In 2016, she was honored to be selected by the MEEC board as the MEEC-Mojave Environmental Education Consortium Teacher of the Year in recognition of her dedication and hard work in fostering environmental awareness in the classroom. Valerie said, “It was a turning point in my professional career and personal development!”
Valerie's dedication leads her to continue her students' environmental learning by virtual outreach. In her Google Classroom, she has a Garden Corner where she shares information with her students and their families about gardening activities that they can do at home. She shares California Teachers Agriculture in the Classroom Program fruits and vegetable cards with her students. She is working on indoor garden activities that she can take back to her classroom to share with her students and their families when COVID restrictions are lifted. She has an herb garden kit with lights and plans to get a hydroponics kit with Betta fish. She had started a similar project at Yucca Loma Elementary School with her K-2 class before in-class instruction temporarily ceased.
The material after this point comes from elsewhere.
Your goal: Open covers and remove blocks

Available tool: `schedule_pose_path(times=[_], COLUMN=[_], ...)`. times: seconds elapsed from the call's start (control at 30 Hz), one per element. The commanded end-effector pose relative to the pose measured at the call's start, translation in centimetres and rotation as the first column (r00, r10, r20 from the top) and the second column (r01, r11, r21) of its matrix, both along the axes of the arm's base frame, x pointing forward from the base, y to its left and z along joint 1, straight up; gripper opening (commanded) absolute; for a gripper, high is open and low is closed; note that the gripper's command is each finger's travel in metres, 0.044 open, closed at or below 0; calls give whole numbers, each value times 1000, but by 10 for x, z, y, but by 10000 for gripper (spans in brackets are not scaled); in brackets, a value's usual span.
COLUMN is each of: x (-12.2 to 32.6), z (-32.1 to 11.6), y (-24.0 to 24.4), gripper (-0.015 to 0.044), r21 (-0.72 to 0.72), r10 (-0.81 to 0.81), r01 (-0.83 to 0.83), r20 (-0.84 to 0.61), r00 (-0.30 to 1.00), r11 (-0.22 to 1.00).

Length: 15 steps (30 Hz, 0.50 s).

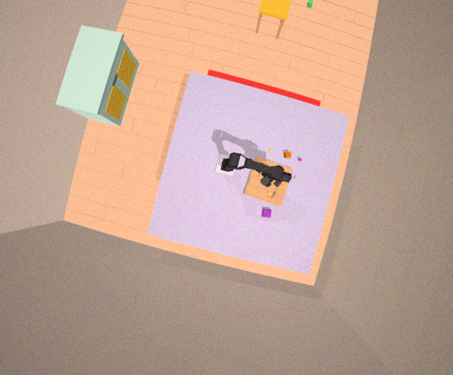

Being a Master Gardener has helped Valerie expand her gardening knowledge and interests. She loves everything about gardening from pest control to the importance of trees. One of her favorite gardening activities is experimenting with methods to grow new things in the desert. She likes to grow flowers from bulbs. For the past six years has been experimenting with different types of bulbs to see which ones grow best in the desert. The most unusual thing she has grown is Loofahs. She grew so many that she and her daughter packaged them in spa gift baskets to give to friends.
Valerie said, “The Master Gardener program is a great community to learn, network, volunteer, and share meaningful experiences with people who have common interests. The learning is ongoing, and everyone comes with different levels of expertise or strengths. It is a great way to help share what you learn and do with others in your community.”
UCCE San Bernardino County Master Gardeners are proud of Valerie Kimmel-Oliva's commitment to promoting environmental awareness and positive change within schools and communities. We celebrate her many successes and are honored to have her as a member of our community!